--- RECORDS FOR PROCESSING Enclosed Below ---
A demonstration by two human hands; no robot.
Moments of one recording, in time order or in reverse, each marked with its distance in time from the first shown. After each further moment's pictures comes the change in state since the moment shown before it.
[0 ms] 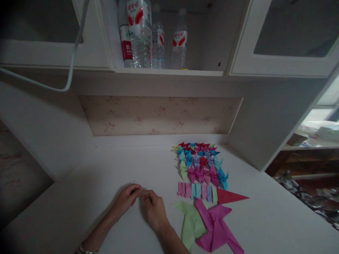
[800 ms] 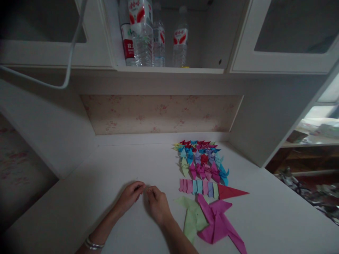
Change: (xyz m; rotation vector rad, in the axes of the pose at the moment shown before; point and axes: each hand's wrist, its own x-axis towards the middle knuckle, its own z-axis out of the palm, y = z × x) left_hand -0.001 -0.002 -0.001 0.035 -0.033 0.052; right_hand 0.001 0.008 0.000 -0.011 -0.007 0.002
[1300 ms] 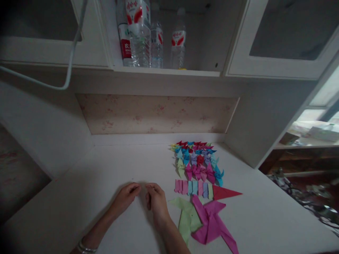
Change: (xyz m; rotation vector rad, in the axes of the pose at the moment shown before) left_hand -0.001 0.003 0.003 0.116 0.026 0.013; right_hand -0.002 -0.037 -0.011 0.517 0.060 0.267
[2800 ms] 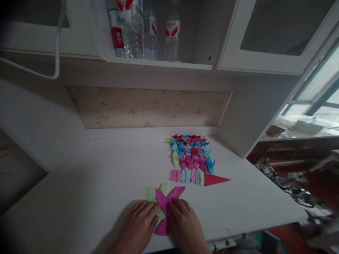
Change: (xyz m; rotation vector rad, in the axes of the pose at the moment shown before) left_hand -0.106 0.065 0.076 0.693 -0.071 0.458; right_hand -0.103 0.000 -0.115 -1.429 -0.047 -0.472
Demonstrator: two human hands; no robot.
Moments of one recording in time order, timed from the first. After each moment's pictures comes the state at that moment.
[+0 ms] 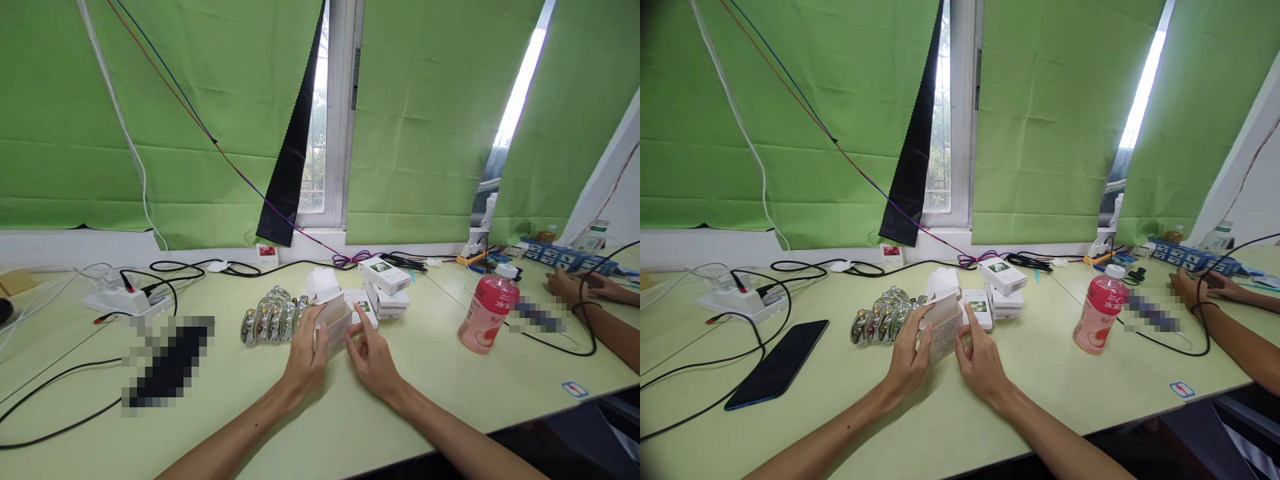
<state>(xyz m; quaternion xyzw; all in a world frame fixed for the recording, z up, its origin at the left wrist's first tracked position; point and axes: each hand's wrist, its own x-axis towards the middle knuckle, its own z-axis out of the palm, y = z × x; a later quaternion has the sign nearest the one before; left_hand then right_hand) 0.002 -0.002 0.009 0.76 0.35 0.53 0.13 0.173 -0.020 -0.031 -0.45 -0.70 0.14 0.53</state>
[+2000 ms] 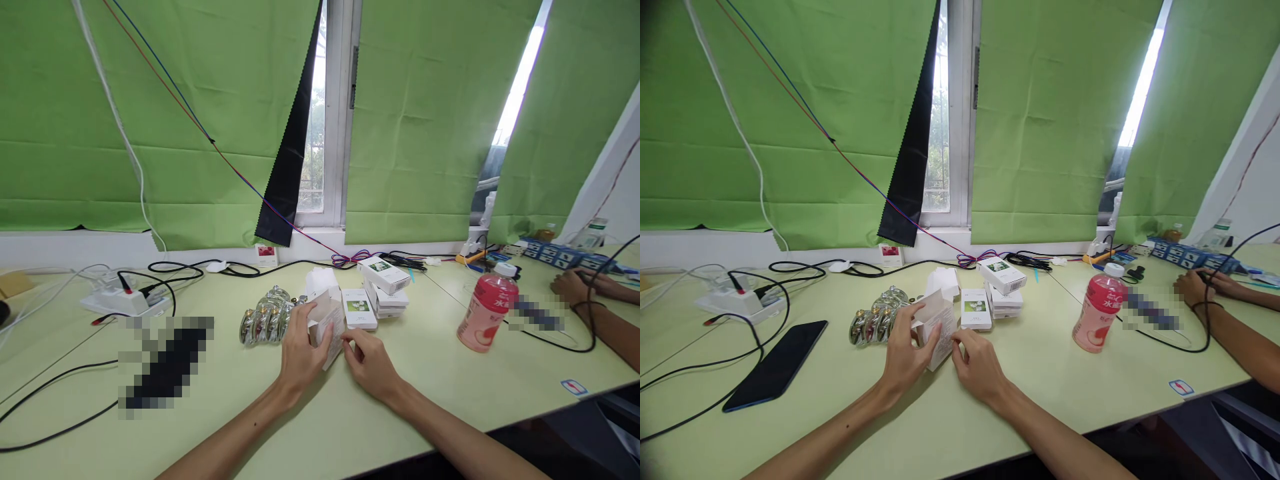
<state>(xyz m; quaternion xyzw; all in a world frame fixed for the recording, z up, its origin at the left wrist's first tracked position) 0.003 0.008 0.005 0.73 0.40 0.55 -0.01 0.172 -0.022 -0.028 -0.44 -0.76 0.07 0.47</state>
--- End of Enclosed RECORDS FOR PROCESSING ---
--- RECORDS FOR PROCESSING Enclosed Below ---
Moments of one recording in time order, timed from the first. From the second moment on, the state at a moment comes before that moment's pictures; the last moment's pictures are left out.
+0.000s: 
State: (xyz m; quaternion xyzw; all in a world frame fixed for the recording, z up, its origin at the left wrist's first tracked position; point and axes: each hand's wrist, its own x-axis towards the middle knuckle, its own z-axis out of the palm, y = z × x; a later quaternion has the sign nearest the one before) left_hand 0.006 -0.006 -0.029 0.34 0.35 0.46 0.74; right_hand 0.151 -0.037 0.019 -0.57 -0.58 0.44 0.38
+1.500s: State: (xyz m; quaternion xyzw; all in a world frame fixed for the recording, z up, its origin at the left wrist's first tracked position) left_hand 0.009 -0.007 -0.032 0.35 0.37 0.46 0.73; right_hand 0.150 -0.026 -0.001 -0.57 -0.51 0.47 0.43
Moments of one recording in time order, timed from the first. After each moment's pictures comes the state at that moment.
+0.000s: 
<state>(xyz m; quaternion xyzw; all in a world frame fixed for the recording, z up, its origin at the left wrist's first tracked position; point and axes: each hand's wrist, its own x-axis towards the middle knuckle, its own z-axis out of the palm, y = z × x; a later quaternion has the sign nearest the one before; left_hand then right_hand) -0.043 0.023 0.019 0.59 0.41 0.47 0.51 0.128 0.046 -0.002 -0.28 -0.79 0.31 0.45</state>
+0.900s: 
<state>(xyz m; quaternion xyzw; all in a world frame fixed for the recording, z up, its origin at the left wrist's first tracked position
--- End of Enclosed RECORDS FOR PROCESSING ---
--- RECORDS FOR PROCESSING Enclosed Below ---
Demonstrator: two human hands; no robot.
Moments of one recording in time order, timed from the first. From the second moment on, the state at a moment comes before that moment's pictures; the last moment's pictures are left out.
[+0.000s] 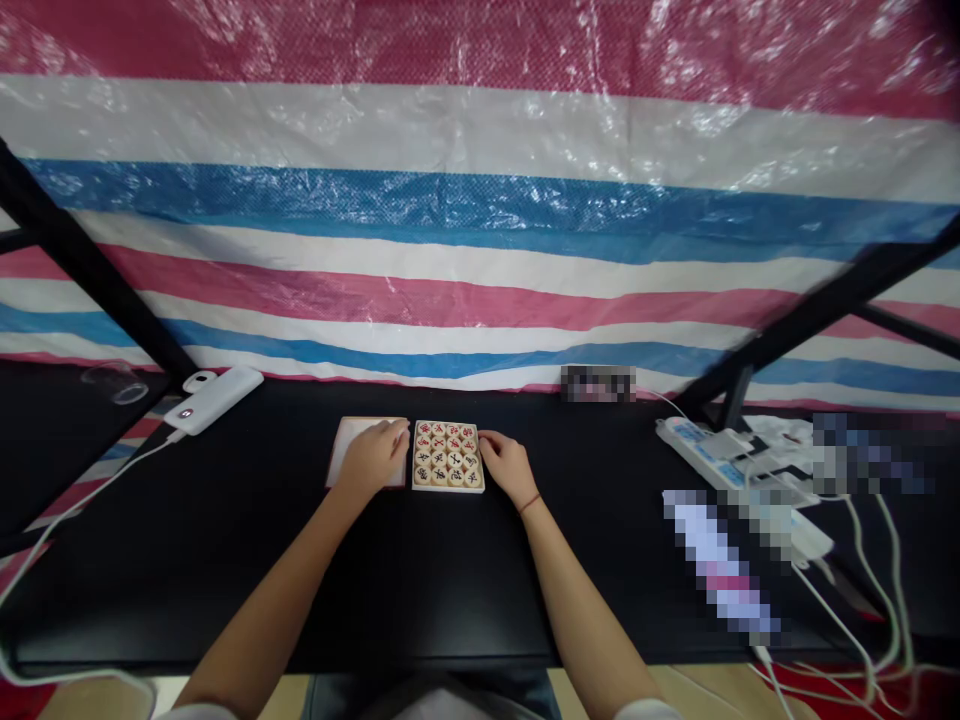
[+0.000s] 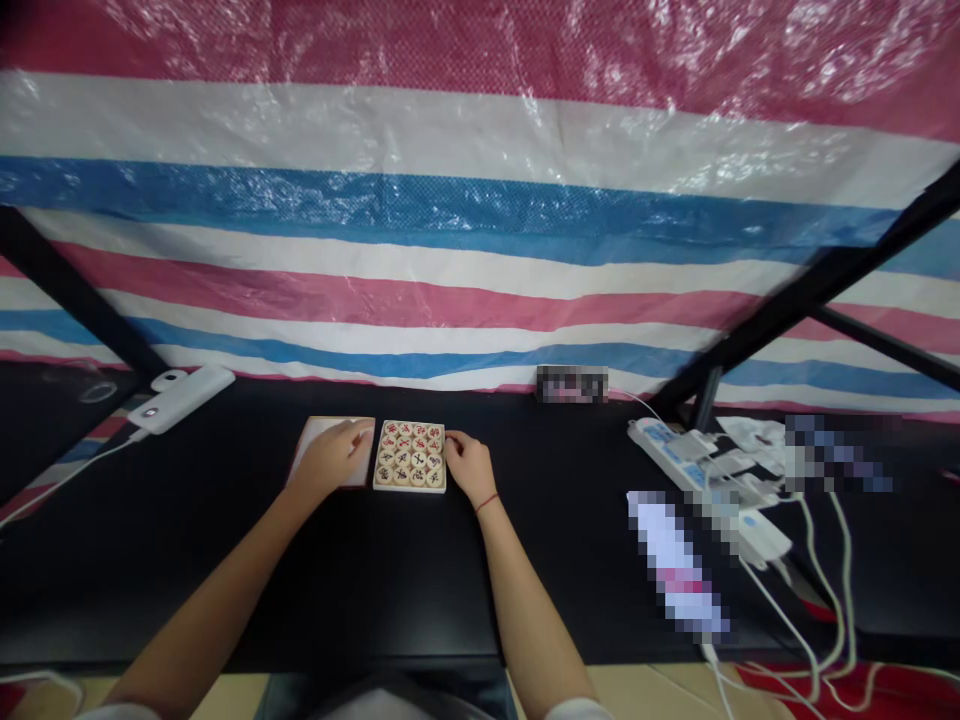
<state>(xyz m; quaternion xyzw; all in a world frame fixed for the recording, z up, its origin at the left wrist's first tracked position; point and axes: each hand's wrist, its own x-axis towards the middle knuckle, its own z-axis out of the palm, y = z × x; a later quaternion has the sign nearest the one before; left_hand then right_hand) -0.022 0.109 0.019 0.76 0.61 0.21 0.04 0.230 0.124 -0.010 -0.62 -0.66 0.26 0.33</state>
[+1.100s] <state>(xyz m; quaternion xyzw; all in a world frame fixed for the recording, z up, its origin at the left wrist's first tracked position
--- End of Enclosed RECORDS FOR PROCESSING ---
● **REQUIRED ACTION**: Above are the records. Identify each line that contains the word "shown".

● **EXERCISE OUTPUT**:
Moments of one recording, in time order or in reverse, each marked with its distance in time from the first shown. After each further moment's pictures comes the change in state since the moment shown before it.
Change: (xyz m; rotation vector rad, in the axes of the pose at the moment shown before; point and axes: each hand's wrist, its own x-axis towards the middle knuckle, its own z-axis out of the palm, y = z × x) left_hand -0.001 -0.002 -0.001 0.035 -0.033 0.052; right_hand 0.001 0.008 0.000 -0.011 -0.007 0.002
Change: (xyz m; rotation vector rad, in the axes of the pose at the moment shown before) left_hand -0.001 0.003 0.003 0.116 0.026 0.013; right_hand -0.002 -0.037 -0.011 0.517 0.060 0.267
Change: (xyz m; rotation vector rad, in the axes of the pose at the moment shown before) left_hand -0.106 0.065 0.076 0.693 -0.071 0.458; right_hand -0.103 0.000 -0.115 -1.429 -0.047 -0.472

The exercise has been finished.